Note: Think of these as oracle services rather than types. Just because a platform provides input services, that doesn’t necessarily make it an input oracle. Large platforms like Chainlink provide many, if not all variations. 

Oracle Use Cases

Few blockchain oracles are as popular as Chainlink. Not only is it the earliest example but also has the most use cases. You’d be surprised to know how many well-known projects use it, which makes possible…

  • Dynamic NFTs for Layer 2 on Aave
  • Improved security for cross-chain wrapped tokens on Celsius
  • Accurate price fees for Avalanche DEXs on Trader Joe
  • Decentralization of token supply regulation on Ampleforth
  • Blockchain-based parametric insurance on Otonomy
  • Expanded stETH adoption on
  • Decentralized price feeds on the Synthetix exchange
  • Secure multi-chain borrowing on QiDao
  • Data fees for binary options markets on Thales
  • ETH/USD Data fees on Liquity, securing $2.7B TVL

While these are the most known ones, there are countless oracle use cases. We can only expect case numbers to increase due to the demand and utility of decentralized data.

How Essential Are Oracles In DeFi?

When it comes to decentralized applications, DeFi is the most dominant category.
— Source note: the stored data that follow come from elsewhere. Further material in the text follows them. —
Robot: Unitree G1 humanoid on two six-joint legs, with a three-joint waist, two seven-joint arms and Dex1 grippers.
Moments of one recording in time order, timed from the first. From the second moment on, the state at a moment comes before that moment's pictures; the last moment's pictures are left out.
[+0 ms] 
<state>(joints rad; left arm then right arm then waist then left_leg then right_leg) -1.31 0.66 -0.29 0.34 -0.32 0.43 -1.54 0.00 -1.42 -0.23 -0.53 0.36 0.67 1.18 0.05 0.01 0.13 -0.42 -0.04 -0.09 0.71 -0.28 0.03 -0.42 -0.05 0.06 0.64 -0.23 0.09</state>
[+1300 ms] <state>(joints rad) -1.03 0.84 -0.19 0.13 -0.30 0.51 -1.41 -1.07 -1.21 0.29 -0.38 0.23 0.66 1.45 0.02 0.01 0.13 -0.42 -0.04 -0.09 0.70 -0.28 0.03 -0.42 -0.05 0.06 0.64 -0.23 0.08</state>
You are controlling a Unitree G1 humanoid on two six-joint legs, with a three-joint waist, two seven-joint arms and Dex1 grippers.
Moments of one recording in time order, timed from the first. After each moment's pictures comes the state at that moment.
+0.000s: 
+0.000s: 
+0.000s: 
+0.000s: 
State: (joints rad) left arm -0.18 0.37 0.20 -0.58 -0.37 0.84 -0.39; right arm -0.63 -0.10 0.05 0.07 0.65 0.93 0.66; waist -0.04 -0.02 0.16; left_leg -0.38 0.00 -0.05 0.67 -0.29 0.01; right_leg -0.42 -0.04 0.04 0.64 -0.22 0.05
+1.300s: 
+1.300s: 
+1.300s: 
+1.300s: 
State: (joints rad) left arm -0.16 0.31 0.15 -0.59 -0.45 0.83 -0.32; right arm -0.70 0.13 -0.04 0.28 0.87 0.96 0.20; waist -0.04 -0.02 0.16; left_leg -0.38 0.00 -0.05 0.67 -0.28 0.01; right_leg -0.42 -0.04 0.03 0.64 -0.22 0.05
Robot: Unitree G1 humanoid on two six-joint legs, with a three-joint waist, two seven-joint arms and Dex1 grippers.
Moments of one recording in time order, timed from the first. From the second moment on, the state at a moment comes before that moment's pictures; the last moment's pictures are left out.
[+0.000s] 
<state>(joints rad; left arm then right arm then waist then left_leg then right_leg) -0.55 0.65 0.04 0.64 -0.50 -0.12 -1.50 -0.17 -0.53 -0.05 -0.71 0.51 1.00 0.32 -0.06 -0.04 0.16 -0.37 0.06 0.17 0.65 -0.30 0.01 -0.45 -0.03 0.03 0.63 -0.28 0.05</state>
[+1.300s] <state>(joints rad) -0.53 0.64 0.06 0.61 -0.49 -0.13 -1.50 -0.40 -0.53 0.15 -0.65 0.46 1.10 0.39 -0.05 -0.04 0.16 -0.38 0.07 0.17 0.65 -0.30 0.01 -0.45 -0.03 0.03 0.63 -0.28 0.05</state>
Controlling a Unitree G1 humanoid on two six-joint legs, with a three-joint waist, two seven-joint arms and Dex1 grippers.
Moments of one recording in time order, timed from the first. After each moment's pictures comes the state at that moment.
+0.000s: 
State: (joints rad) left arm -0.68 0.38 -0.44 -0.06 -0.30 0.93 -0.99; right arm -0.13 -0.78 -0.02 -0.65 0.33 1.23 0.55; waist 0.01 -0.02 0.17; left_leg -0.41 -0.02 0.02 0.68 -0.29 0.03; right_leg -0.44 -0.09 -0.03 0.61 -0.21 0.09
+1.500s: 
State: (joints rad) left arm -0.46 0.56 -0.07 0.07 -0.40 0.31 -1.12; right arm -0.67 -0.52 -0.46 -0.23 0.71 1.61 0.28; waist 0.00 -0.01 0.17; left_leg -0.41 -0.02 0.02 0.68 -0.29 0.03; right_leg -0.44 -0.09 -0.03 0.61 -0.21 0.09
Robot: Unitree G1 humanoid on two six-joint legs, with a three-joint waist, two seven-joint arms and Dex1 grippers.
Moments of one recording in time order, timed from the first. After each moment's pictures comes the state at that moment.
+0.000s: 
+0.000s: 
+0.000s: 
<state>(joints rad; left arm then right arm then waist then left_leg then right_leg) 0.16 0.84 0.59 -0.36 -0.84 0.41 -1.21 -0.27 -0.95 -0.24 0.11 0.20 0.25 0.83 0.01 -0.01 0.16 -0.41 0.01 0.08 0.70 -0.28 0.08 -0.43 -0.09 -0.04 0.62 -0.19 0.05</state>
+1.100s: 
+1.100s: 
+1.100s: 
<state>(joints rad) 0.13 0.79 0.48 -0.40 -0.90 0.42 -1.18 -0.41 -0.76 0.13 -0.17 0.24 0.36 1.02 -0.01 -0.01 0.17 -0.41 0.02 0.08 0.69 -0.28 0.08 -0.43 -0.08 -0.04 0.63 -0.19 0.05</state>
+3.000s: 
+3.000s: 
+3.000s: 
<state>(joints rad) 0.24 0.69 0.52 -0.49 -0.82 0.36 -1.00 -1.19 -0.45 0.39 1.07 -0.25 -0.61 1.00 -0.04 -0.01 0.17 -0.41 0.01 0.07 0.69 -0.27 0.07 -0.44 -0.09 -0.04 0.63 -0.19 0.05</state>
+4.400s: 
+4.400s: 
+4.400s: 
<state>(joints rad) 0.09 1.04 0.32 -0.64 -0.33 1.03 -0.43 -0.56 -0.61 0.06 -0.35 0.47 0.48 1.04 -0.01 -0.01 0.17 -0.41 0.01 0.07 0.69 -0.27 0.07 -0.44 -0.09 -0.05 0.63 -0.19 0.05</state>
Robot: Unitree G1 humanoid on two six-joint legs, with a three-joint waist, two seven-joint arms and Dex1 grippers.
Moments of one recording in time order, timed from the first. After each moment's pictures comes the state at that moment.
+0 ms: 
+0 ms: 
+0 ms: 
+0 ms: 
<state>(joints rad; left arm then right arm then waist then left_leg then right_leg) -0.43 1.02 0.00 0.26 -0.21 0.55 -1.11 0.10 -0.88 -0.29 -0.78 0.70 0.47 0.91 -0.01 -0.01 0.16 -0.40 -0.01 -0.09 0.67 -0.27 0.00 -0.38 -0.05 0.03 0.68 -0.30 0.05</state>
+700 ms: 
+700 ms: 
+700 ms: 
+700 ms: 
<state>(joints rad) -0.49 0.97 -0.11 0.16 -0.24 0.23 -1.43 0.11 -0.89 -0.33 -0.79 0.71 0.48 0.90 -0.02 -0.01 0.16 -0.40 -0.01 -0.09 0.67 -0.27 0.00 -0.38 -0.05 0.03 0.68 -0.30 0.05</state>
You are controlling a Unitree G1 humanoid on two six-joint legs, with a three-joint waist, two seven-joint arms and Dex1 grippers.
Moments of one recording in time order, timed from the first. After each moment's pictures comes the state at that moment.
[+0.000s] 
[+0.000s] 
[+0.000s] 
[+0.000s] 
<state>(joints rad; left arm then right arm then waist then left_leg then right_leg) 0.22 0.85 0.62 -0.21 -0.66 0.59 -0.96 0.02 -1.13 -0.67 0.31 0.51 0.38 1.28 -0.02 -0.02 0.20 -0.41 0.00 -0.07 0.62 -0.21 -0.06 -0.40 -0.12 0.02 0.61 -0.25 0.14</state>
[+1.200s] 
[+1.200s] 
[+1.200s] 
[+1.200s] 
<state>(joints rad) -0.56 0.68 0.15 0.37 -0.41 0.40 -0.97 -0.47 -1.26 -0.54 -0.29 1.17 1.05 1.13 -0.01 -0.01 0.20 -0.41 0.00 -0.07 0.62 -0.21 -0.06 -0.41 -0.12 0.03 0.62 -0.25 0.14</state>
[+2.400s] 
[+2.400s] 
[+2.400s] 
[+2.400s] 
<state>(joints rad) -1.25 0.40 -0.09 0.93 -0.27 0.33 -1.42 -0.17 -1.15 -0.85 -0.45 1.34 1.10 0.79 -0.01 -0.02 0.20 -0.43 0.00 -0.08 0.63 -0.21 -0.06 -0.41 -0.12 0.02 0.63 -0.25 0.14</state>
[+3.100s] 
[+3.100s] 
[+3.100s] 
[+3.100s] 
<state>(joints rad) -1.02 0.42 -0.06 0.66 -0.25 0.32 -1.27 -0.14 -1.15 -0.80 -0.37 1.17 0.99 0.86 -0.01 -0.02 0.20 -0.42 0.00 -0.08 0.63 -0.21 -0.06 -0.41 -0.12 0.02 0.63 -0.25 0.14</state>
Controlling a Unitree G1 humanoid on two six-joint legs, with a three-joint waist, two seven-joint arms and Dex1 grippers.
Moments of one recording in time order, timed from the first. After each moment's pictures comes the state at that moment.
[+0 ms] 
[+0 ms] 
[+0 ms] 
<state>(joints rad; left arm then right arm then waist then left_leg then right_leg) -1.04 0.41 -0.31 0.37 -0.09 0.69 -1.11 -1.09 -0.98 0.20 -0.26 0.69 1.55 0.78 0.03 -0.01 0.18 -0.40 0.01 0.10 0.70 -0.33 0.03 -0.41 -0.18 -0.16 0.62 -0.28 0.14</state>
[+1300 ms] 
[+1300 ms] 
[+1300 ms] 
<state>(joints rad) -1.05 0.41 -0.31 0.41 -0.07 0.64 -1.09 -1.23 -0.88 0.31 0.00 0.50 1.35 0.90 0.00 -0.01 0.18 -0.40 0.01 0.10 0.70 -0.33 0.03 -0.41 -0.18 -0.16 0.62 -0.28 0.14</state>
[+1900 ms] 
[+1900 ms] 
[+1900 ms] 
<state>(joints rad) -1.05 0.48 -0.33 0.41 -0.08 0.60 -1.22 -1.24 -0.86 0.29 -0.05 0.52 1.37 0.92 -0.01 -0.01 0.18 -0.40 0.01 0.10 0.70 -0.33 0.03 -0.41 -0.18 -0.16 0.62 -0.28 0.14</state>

Dapps require smart contracts to operate. And the utility of these contracts depends on infrastructure and how much data is available.

While dApps can use on-chain data, the best real-world use cases come from real-world data. If decentralized oracles can link that information to networks like Ethereum or Pulsechain, there’s no limit to what entrepreneurs can create. From fiat on and off-ramps to Web 3.0.

Blockchain oracles are increasing dApp utility, and smart contracts are essential for DeFi protocols. In this Information Age, it’s not whether decentralized oracles will remain relevant or not. The question is: Which one will be the best? Maybe Chainlink remains at the top, maybe a newer oracle becomes no.1.

Either way, investors consider them safe long-term investments because of how they reinforce DeFi protocols. What’s more, oracles can help us regain clarity in a noisy digital world, overcoming fake news and information overload.